La historia de «Tucho» es, hasta ahora, un capítulo de una novela que se lee con frustración. Es la historia de un hombre con talento, pero sin alma. Un hombre que ha tenido acceso a los secretos más sagrados de la fe, pero que parece haberlos utilizado para satisfacer su propia vanidad y sus propios caprichos. Las escrituras de su sensualidad y las salidas de tono de su arrogancia son el testimonio de un hombre que ha perdido el norte. Y en un mundo donde los valores cristianos son cada vez más atacados, necesitamos líderes que sean escudos, no flechas que hieran a la grey. «Tucho» ha demostrado ser una flecha torcida, que no encuentra su blanco y solo hace daño a quienes la rodean. Es hora de que la Iglesia tome nota, tome el control y exija la decencia que merece su patrimonio espiritual. Hasta entonces, el nombre de Víctor Manuel Fernández seguirá siendo sinónimo de un potencial desperdiciado y de una lección dolorosa sobre la importancia de guardar el pudor y la reverencia.

Fuentes Consultadas

Fuente País Enfoque Principal
Noticias Obreras Menciona «tercer intento de escándalo» por publicaciones eróticas y la nota sobre María.

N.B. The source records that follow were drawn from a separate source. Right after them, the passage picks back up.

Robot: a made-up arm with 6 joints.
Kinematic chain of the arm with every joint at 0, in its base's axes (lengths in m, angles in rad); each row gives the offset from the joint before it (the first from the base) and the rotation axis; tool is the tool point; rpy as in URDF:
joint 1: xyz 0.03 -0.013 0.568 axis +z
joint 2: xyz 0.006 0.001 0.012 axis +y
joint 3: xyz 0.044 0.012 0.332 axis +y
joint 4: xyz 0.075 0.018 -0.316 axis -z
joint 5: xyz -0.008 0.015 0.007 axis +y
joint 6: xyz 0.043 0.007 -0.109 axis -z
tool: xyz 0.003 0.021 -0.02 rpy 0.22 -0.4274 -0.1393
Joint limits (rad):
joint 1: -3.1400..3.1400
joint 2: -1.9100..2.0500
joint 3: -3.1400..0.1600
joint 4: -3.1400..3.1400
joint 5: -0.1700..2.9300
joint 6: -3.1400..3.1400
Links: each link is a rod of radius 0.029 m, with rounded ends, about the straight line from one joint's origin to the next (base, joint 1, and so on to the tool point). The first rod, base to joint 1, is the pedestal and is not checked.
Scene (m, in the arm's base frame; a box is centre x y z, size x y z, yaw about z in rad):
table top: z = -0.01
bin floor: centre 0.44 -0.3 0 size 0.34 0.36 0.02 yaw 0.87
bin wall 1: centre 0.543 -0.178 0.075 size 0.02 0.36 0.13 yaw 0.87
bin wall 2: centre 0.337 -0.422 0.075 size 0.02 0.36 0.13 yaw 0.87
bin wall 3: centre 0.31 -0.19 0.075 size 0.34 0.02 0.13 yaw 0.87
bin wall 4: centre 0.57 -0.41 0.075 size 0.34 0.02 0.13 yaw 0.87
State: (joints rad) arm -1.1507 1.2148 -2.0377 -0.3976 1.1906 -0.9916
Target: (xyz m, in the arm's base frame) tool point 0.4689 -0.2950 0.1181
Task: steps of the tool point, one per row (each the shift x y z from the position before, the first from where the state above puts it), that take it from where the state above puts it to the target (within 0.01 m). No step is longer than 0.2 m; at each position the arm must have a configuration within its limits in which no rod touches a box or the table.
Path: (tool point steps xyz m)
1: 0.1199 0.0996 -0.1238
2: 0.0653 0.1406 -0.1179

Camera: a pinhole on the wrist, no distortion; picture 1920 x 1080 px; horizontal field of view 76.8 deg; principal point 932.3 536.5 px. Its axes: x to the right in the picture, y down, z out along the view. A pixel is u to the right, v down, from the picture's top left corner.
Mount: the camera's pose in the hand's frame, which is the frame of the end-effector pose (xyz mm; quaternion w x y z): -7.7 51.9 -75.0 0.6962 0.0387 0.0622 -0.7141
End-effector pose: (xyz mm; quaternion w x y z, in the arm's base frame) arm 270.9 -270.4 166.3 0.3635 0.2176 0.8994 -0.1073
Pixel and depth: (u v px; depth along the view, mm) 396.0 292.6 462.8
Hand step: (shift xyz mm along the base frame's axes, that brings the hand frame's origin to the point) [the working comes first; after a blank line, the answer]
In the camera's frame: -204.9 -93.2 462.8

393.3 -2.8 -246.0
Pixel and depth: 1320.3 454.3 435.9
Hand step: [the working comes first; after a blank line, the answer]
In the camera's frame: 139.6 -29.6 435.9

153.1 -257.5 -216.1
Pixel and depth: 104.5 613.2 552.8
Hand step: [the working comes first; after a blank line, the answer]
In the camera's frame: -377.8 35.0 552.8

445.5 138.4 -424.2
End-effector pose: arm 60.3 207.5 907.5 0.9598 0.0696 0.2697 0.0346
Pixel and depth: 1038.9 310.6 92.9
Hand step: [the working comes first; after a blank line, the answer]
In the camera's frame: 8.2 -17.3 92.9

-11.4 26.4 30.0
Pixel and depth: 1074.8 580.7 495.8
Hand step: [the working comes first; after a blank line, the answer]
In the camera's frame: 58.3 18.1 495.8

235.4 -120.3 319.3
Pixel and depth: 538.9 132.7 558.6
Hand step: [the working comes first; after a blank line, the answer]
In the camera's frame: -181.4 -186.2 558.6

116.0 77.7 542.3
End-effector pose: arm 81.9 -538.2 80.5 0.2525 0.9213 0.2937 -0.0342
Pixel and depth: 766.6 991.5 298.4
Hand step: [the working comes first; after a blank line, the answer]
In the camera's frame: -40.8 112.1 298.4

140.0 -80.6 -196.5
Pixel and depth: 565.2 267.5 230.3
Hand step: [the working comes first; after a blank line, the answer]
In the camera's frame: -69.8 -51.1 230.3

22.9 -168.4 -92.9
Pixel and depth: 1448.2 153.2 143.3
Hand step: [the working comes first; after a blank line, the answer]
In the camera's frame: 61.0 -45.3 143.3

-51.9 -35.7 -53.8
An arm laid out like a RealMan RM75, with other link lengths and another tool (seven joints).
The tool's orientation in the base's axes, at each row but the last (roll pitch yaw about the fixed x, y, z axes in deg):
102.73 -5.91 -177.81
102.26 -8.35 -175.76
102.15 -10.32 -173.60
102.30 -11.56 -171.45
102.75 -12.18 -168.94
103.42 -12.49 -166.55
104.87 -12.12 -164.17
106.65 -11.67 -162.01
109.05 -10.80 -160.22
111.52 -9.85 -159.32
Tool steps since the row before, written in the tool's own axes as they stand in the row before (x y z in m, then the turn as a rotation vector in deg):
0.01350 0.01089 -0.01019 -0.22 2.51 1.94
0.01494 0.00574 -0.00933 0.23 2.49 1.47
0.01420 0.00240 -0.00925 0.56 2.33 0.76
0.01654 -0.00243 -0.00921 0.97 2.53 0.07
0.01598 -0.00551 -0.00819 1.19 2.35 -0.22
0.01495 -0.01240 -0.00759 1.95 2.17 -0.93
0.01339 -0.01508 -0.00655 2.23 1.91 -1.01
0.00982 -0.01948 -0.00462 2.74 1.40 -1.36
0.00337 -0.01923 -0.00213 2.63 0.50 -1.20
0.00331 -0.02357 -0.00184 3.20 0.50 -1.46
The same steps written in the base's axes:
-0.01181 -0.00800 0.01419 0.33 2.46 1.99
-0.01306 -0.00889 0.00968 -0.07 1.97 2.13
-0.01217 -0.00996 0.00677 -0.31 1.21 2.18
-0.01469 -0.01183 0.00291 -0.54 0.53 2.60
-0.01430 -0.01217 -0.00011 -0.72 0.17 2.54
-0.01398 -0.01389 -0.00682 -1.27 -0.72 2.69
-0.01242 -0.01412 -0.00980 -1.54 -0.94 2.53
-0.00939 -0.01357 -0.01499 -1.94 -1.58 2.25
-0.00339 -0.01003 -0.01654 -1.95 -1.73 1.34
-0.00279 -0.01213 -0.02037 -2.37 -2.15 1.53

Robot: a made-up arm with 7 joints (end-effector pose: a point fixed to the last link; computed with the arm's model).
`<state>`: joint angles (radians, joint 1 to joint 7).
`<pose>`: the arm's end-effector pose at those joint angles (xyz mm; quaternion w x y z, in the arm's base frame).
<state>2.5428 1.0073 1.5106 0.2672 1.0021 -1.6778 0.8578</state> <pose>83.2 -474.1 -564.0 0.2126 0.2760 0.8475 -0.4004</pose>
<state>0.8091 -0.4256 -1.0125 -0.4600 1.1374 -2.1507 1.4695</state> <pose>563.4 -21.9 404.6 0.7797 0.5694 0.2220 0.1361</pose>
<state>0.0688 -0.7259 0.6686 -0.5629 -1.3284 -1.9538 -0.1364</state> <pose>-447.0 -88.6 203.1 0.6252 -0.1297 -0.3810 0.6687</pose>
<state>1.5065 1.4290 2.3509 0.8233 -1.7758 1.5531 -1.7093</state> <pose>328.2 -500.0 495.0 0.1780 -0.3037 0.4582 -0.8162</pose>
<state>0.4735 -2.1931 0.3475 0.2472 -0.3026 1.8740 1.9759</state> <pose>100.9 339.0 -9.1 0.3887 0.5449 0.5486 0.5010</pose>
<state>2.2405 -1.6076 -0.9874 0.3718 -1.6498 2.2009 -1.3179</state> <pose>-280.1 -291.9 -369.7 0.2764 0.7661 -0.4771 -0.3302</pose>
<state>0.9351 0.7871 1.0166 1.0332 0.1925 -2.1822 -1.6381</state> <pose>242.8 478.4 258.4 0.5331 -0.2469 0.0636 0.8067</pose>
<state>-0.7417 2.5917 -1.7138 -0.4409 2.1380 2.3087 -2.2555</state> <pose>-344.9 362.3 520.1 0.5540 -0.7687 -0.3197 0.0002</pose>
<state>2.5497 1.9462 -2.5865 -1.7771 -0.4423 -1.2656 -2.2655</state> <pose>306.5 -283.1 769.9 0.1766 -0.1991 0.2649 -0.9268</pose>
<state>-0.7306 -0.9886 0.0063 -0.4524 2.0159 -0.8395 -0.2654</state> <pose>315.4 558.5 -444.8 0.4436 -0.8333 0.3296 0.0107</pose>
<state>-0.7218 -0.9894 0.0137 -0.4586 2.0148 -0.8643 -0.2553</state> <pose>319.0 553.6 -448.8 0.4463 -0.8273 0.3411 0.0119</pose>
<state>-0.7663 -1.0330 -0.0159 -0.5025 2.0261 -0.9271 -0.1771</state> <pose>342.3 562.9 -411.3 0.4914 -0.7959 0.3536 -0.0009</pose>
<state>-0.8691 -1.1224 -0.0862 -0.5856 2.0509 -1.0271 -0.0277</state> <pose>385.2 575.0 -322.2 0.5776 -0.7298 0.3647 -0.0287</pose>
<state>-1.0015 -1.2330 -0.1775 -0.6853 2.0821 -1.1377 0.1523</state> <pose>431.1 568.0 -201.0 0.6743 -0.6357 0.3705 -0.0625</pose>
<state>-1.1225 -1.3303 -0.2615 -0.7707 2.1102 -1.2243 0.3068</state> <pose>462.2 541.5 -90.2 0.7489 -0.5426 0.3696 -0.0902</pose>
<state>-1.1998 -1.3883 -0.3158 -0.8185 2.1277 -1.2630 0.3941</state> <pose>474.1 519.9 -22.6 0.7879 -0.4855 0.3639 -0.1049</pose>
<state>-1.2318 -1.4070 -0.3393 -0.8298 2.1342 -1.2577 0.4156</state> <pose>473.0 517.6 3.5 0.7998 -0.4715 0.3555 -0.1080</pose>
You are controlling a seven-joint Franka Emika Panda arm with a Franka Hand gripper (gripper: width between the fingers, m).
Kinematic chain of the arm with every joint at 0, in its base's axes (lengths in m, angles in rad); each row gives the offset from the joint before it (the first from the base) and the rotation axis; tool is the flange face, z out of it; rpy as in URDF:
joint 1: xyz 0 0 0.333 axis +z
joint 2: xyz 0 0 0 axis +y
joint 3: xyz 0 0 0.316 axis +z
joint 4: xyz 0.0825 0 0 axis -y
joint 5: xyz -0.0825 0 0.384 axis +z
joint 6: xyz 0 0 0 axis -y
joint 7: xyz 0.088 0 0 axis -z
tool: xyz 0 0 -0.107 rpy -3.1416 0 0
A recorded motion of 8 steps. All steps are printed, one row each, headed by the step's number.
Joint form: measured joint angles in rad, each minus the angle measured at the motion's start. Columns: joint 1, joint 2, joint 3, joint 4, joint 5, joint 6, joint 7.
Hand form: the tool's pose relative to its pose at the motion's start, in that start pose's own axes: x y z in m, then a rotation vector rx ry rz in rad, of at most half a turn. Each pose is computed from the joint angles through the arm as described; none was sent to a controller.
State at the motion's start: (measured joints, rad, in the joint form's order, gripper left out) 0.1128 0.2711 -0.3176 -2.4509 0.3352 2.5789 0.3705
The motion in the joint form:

Infovaticana Análisis de la «art of generating controversies» y deterioro de autoridad del DDF.
Wanderer Menciona «expediente con preocupaciones» de 2009 y descripciones explícitas de beso y orgasmo.
ABC.es 🇪🇸 España Detalles de «La pasión mística» y descripciones gráficas de orgasmos y «Dios en el orgasmo».
Infovaticana Acusación de «traición» a críticos, «horrorizado» ante bendiciones antigay y «7.000 millones de visualizaciones».
La Razón 🇪🇸 España Referencia a «Sálvame de las sacristías», amenazas de «Te destruiremos» y virulencia.
ABC.es 🇪🇸 España Menciona la mano detrás de la condena a género, «Dios en el orgasmo» y cambio en el foco del DDF.
Wanderer Descubrimiento de nuevos textos eróticos en 2025, describiéndolos como «despectables» y «pornográficos».
Caminante Wanderer Detalles de «La pasión mística» (1998, Dabar) y referencia a «Corruptio optimi pessima».
Noticias Argentinas Ataques tras la autorización de bendiciones pastorales a parejas homosexuales.